陈知画不知何时也来了,站在门口,脸色苍白。“姐姐,你怎能如此冲动?”她快步走进来,拉着我的衣袖,泫然欲泣,“和离之事非同小可,你若是离了五阿哥,日后可怎么办?都是我的错,你别怪五阿哥,要怪就怪我……”

“收起你那套惺惺作态的把戏。”我甩开她的手,语气冰冷,“我和永琪的事,与你无关。你想要的,已经得到了,就别再在这里假好心。”

陈知画被我怼得说不出话,眼圈红红的,看向永琪,满是委屈。

永琪看着我决绝的眼神,又看看一旁委屈的陈知画,终究是松了口。“好,我签。”他捡起地上的和离书,拿起笔,颤抖着签下了自己的名字。

落笔的那一刻,我仿佛看到原主的灵魂在一旁释然地笑了。那些年的痴情与委屈,终于在这一刻画上了句号。

我收好和离书,转身看向金锁:“收拾东西,我们走。”

金锁愣了一下,随即反应过来,喜极而泣:“小姐,我们去哪里?”

“去我们该去的地方。”我笑着说,目光望向宫外的方向。紫禁城的红墙再高,也困不住想要自由的心。没有了永琪,没有了这深宫大院,我照样能活得风生水起。

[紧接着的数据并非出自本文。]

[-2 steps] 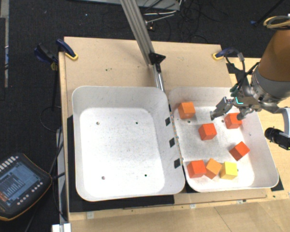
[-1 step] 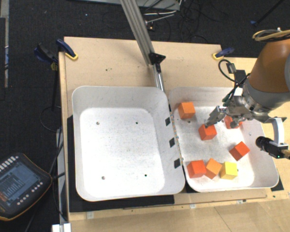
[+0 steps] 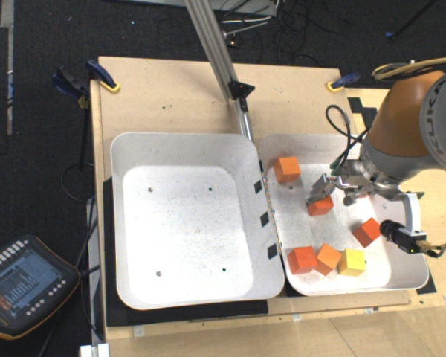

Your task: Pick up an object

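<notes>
A handheld control pendant point(image 3: 21, 287) with a grey screen and orange trim lies at the far left on the dark carpeted floor. Beside it stands the desk point(image 3: 178, 95), a pale plywood sheet with blue-and-yellow clamps at its far corners. Two shallow white bins with rounded corners sit on it side by side, their matte plastic speckled with small dark marks. The left bin point(image 3: 186, 214) has a flat, lightly scuffed floor. A ribbed metal pole point(image 3: 212, 39) slants down from the top of the view to the gap between the bins.

The right bin point(image 3: 282, 222) holds six small blocks with crisp edges and matte faces. An orange cube point(image 3: 287, 169) sits near its far left. Along the near edge lie a red-orange cube point(image 3: 302, 259), an orange cube point(image 3: 328, 258) turned on a corner, and a yellow cube point(image 3: 353, 262), the three close in a row. A red block point(image 3: 367, 231) lies tilted toward the right side.

The claw point(image 3: 323, 193) is over the middle of this bin, its grey metal fingers just above or touching another red-orange block point(image 3: 321, 206); I cannot tell whether the fingers are apart or clamped. Behind it rises the arm's smooth orange band point(image 3: 405, 121).
</notes>
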Action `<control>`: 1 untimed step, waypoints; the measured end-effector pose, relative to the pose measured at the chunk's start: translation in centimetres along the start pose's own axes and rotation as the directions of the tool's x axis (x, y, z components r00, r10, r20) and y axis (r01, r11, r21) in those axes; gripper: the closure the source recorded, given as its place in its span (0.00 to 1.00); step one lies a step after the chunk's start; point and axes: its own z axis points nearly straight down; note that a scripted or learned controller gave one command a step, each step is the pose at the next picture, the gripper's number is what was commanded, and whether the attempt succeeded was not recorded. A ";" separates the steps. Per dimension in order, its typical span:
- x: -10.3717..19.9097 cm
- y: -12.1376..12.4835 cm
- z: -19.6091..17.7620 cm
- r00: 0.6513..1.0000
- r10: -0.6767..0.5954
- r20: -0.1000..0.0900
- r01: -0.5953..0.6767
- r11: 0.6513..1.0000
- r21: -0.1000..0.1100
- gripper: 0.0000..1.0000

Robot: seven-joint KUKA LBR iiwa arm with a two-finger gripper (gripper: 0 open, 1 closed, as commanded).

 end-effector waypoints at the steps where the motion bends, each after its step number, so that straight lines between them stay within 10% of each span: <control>1: 0.5 0.5 6.1 1.000 0.000 -0.001 0.000 1.000 0.001 0.00</control>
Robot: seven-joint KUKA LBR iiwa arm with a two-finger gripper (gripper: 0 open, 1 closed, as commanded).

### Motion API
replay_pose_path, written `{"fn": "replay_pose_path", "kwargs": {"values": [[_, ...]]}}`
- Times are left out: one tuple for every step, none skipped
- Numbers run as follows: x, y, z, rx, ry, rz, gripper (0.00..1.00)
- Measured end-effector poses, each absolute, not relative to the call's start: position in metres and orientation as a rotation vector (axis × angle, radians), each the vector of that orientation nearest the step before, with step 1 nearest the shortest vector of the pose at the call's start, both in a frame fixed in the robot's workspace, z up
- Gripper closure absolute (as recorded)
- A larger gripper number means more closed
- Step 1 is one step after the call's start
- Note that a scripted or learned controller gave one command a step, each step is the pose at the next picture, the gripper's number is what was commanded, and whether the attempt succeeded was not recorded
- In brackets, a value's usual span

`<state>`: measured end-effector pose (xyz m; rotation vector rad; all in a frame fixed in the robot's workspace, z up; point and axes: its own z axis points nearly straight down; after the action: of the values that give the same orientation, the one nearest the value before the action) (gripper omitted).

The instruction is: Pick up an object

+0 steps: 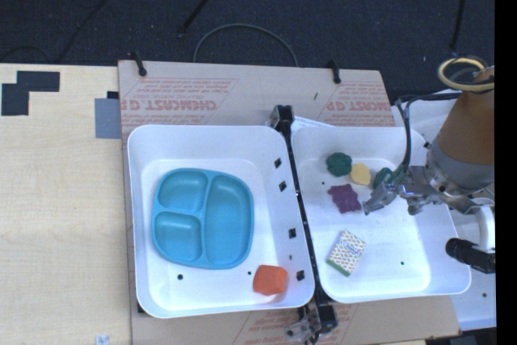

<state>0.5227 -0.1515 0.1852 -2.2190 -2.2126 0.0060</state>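
1. In the right-hand shallow white bin (420, 271) lie four small things: a dark green rounded lump (338, 164), a small yellow piece (360, 174) just beside it, a flat purple scrap (345, 197) below them, and a small patterned box (346, 252) well apart nearer the front wall
2. The purple scrap looks soft, thin and light; it would likely need a pinch across its middle, and could slip or fold
3. The patterned box seems stiffer and light, so closing across its short sides looks the surer hold
4. The grey arm with its orange band (468, 125) reaches in from the right, wrist low over the right bin, with the two-finger gripper (380, 194) pointing left, close beside the purple scrap and yellow piece
5. Whether the claw is apart or together cannot be told; nothing is seen between it
6. The left bin (141, 174) holds a blue divided plastic plate (203, 217) and an orange block (271, 279)
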Motion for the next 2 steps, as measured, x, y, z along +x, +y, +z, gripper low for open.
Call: {"fn": "replay_pose_path", "kwargs": {"values": [[0.512, -0.146, 0.130, -2.216, -2.215, 0.006, 0.00], [0.513, -0.148, 0.143, -2.224, -2.211, 0.004, 1.00]]}}
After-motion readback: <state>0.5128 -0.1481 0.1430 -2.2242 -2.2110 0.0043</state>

永琪看着我毫不犹豫的背影,心里竟莫名地升起一丝慌乱。他想开口叫住我,却发现自己什么也说不出来。他一直以为小燕子离不开他,可如今,她却走得如此干脆利落,仿佛他们之间那些年的情谊,不过是过眼云烟。

我没有回头,也没有留恋。对于一个把我当备胎、移情别恋的渣男,不值得浪费一丝一毫的感情。陈知画想要他,那就让他们在这深宫里互相折磨吧。而我,要带着原主的希望,去拥抱属于自己的自由与新生。

走出宫门的那一刻,阳光洒在身上,温暖而耀眼。我深吸一口气,空气中没有了宫墙的压抑,只有自由的味道。往后余生,我再也不是爱新觉罗永琪的嫡福晋,也不是谁的备胎,我只是小燕子,为自己而活的小燕子。